**Exercise prompt**. Below are the entries; give again exactly the lines from the one mentioning "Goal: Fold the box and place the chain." through the one mentioning "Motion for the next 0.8", inclusive.

Input data Block Start

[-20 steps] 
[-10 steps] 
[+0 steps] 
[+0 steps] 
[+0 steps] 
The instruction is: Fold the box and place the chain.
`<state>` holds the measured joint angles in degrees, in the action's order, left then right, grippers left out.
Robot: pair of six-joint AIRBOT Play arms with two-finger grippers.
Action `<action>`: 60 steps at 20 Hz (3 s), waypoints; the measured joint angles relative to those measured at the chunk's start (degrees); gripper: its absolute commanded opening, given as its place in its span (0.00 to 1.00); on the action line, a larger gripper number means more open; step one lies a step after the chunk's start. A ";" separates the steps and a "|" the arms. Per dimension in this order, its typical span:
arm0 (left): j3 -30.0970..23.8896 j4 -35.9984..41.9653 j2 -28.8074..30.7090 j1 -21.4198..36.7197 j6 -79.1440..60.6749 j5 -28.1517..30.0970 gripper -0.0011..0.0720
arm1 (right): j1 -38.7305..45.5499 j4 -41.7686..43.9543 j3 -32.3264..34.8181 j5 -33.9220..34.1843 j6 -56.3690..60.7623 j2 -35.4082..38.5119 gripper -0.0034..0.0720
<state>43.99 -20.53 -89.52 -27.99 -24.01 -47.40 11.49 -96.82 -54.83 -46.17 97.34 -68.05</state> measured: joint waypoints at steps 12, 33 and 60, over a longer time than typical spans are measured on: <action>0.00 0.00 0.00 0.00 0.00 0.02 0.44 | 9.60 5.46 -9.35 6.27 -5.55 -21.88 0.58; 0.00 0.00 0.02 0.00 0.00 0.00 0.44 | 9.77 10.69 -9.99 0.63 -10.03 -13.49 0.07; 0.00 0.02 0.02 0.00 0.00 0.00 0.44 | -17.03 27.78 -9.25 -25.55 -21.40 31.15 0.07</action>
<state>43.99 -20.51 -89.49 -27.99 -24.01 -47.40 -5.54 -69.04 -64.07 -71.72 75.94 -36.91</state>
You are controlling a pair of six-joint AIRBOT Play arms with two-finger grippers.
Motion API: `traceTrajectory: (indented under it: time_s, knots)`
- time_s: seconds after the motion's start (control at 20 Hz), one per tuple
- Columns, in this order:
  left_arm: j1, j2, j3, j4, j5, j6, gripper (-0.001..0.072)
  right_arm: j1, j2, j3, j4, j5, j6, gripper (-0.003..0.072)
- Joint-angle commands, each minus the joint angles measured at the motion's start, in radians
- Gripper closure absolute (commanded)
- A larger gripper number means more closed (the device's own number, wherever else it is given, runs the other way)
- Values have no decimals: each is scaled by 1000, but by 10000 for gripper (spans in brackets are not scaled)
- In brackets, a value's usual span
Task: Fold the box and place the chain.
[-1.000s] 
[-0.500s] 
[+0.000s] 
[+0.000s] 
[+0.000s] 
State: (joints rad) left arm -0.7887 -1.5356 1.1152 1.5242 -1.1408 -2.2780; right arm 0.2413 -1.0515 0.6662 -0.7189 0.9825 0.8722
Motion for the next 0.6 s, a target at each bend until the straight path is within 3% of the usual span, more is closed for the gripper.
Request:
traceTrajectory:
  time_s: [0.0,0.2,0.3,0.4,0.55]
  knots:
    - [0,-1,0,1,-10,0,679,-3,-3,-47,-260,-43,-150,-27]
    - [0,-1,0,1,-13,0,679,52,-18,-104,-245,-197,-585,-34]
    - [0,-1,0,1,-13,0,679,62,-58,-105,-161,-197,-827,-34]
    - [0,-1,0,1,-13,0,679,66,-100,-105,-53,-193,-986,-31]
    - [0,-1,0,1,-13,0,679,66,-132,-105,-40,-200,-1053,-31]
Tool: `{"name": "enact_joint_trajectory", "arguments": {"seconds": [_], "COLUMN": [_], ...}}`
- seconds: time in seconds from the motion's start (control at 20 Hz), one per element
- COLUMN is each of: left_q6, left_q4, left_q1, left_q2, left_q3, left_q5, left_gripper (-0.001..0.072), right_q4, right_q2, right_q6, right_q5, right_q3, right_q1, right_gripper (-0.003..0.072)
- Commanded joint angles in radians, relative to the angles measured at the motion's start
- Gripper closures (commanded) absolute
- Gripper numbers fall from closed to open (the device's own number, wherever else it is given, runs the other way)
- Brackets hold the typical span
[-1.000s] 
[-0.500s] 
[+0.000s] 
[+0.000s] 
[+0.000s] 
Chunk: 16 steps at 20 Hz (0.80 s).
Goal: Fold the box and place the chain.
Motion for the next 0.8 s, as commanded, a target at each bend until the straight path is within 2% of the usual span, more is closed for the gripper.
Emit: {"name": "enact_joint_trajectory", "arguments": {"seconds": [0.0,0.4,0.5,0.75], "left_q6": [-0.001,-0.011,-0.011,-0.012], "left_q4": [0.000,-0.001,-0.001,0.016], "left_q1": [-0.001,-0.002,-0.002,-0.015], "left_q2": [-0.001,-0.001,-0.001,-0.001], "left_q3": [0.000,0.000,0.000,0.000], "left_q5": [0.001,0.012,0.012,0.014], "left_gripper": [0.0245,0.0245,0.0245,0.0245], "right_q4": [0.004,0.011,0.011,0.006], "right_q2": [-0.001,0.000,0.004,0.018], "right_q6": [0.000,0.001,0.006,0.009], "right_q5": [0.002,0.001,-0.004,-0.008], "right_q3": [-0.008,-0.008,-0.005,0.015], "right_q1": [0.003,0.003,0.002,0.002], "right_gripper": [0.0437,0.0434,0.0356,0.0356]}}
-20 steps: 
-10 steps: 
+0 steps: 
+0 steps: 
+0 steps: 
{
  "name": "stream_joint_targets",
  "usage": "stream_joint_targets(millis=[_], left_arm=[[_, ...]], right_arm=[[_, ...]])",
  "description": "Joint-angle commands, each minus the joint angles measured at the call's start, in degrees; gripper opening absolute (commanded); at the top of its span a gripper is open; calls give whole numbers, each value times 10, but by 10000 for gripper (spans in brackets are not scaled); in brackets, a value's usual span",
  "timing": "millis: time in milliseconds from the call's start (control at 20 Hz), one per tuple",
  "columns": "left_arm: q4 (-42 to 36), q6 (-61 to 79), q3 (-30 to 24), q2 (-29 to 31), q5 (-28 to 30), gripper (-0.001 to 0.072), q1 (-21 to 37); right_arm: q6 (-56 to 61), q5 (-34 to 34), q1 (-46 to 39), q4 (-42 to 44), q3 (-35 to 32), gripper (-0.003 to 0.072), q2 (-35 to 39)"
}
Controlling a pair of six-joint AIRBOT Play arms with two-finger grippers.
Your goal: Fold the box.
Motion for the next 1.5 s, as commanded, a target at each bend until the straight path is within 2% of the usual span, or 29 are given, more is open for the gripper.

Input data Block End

**Answer**.
Goal: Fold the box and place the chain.
Motion for the next 0.8 s, as commanded, a target at each bend until the straight path is within 2% of the usual span, more is closed for the gripper.

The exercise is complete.